PIFAF 2017

Rabu, 08 Juni 2016

Luka Rahmania Pada Bagian Kepala
Suami Korban di Periksa Polisi
Rahmania Memberikan Keterangan di Depan Polisi
POLEWALITERKINI.COM – Satuan Reskrim Kepolisian Polewali Mandar, Sulawesi Barat, tengah melakukan pemeriksaan terkait laporan Tindak Pidana Kekerasan Dalam Rumah Tangga yang terjadi di Lingkungan Labasang, Desa Tonrolima, Kemacatan Mataki, Polewali Mandar. Rabu (8/6/2016).
Menurut korban Rahmania alias Mama Mala (26) kepada wartawan, kejadian ini berlangsung sekira jam 11.00 wita, saat suaminya Ahmad alias Ammang alias Bapak Mala (32) pulang bekerja sebagai pekerja bangunan bermaksud makan siang karena tak berpuasa, alasan puasa sehingga makanan tak disiapkan menjadi penyebab suaminya marah.
“Memang dia mau makan, tapi pada saat anaknya makan siang tiba-tiba dia marah dan melakukan penganiayaan terhadap diri saya, apalagi bulan puasa wajar kalau makanan tidak ada.”Kata Rahmania di depan Polisi.
Emosi pun tak terbendung dan naik, spontan suaminya langsung menendang istrinya 3 kali pada bagian kemaluan dan mengambil sapu selanjutnya memukul 2 kali pada bagian kepala sehingga menyebabkan luka robek dan bocor.
“Saya pasti Laporkan pak suamiku, karena penganiayaan, bayangkan saya ditendang 3 kali pada bagian kemaluan dan dipukuli 3 kali dengan mengunakan sapu ijuk hingga menyebabkan kepala mengalami luka robek dan bocor pada bagian kepala.” Kata Nia di Depan Polisi.

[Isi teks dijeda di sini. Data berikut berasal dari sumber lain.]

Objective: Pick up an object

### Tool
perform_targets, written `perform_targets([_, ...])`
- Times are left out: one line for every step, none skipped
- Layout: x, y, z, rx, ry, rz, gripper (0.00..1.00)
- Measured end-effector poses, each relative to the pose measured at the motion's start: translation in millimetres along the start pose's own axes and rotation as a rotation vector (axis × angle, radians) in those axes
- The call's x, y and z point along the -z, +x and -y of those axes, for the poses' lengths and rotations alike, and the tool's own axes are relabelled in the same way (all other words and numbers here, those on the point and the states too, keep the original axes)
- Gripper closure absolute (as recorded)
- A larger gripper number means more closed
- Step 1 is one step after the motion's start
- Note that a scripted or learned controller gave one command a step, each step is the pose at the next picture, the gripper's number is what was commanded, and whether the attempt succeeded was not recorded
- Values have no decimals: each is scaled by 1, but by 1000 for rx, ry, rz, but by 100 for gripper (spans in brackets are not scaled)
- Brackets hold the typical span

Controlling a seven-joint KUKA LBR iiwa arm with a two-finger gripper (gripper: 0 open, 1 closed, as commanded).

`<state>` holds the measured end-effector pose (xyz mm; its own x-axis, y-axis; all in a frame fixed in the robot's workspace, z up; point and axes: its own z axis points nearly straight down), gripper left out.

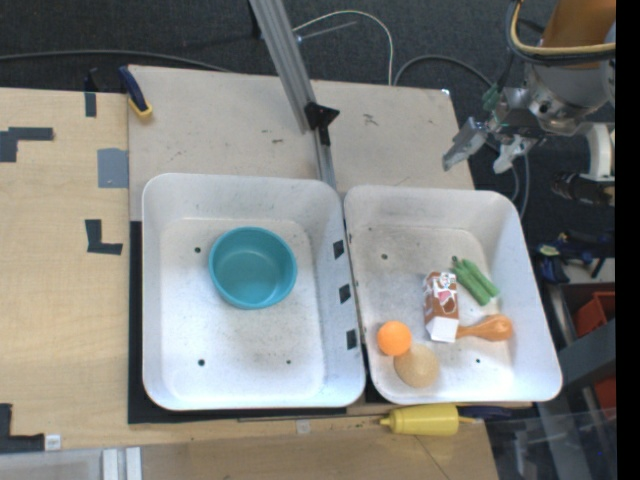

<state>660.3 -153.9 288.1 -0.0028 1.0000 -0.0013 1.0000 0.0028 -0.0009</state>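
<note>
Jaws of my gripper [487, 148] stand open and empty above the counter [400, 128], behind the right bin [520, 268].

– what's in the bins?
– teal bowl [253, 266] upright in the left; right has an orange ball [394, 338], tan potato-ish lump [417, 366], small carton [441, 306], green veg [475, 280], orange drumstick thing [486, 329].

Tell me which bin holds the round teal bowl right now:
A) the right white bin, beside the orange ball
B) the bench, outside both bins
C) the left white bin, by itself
C. The round teal bowl sits alone in the left white bin, while the small orange ball lies in the right white bin with the other small items.
</note>
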Motion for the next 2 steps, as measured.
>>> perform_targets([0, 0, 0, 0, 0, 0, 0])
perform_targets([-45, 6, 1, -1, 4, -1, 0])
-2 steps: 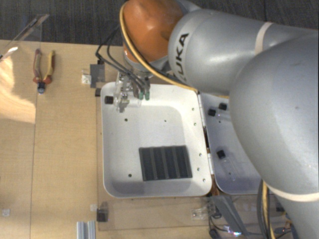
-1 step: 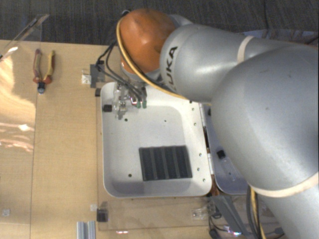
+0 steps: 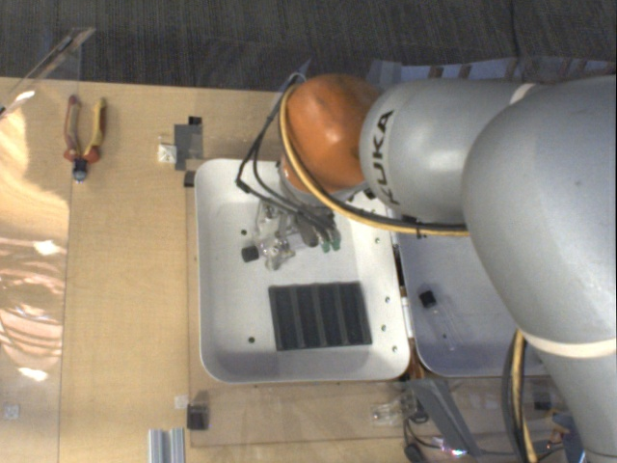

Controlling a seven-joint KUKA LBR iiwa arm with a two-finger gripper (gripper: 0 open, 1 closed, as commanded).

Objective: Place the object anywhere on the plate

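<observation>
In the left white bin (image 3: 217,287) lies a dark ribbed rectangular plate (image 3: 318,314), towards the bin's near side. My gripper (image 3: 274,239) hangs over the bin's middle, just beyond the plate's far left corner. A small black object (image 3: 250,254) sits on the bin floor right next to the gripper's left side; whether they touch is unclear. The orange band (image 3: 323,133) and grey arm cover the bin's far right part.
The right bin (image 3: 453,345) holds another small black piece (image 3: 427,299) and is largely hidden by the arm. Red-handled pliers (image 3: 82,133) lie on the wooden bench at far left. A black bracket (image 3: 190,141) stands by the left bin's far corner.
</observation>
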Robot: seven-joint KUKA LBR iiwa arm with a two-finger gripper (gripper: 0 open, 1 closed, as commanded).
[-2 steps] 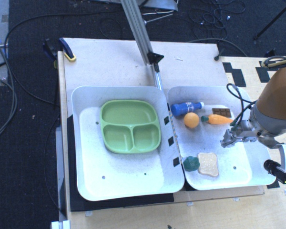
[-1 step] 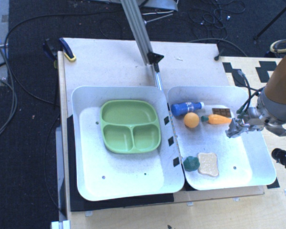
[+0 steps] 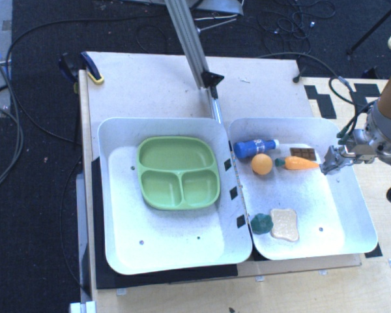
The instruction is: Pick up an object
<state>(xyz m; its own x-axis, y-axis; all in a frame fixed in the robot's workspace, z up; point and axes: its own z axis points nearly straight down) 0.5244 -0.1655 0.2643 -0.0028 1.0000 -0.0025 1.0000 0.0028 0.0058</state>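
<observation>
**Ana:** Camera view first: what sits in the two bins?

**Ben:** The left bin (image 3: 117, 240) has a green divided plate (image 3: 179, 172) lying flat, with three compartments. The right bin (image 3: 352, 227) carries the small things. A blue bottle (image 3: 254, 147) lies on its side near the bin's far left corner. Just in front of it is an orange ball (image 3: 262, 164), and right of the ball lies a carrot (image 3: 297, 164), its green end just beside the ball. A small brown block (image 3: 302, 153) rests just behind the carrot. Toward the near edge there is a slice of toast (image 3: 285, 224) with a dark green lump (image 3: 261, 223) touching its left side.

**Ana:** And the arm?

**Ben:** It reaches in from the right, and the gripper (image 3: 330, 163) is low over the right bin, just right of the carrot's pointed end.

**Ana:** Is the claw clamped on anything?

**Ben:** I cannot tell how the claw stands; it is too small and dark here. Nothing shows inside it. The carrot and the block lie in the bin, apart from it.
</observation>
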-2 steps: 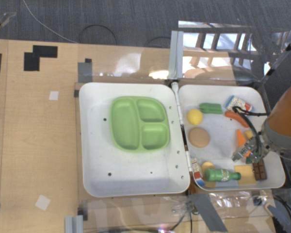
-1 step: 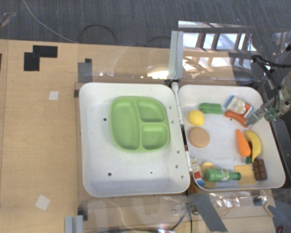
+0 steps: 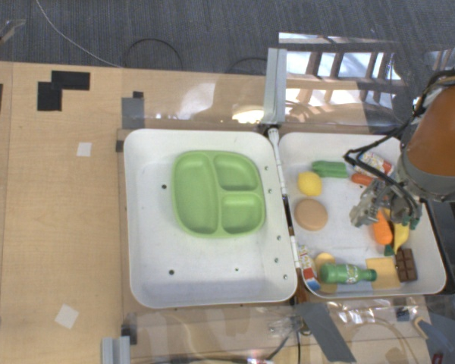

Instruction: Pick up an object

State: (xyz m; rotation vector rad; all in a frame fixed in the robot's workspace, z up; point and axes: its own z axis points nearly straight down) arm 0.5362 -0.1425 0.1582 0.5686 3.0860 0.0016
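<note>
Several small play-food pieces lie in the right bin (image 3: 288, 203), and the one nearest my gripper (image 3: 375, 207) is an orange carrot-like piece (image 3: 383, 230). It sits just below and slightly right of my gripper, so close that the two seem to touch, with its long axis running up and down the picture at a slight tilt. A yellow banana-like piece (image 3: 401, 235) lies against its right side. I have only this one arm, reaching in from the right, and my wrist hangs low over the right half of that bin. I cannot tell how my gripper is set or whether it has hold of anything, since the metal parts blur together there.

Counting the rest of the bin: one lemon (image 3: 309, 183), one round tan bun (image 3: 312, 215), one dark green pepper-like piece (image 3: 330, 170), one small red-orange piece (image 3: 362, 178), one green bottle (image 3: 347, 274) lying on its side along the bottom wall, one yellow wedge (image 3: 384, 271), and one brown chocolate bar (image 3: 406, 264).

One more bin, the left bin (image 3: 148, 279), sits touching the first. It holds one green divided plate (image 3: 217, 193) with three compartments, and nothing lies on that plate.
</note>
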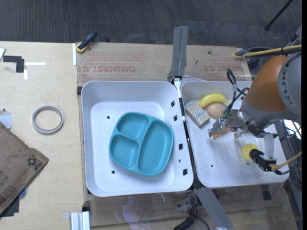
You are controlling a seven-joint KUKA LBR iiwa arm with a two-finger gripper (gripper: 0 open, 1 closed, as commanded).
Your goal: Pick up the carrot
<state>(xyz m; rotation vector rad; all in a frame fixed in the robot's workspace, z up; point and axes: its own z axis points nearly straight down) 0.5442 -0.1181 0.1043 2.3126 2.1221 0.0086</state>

Bukan itu saja, didepan pihak penyidik Reskrim Kepolisian Polewali Mandar, Sulawesi Barat, Rshmania mengaku sering mendapatkan kekerasan dalam rumah tangga sebelumnya, kata nia, terkadang tiba-tiba suaminya marah dan melakukan kekearasan.
Merasa tak tahan dengan perlakuan suaminya, Rahmania ditemani oleh Orang tuanya langsung mendatangi ruangan SPKT Polres Polman untuk melaporkan kejadian yang menimpanya. Setelah polisi menerimah aduannya, sekitar sore hari petugas polisi menjemput pelaku di lingkungan Labasang, Desa Tonrolima, Kecamatan Matakali, Kabupaten Polewali Mandar.
Dalam kasus ini Rahmania disarankan melakukan perdamaian, namun karena masih lihat sedih dan sakit sehingga di depan polisi mengaku belum bersedia untuk diselesaikan secara kekeluargaan. Meski demikian perasaan saying terhadap suami masih besar.
"Saya masih mau kembali sama suamiku pak mengingat ada anakku 2 orang dari 8 tahun masa pernikahan saya, hanya saja saya takut kalau dia marah lagi dan memukuli saya atau nanti saya dibunuh." Katanya.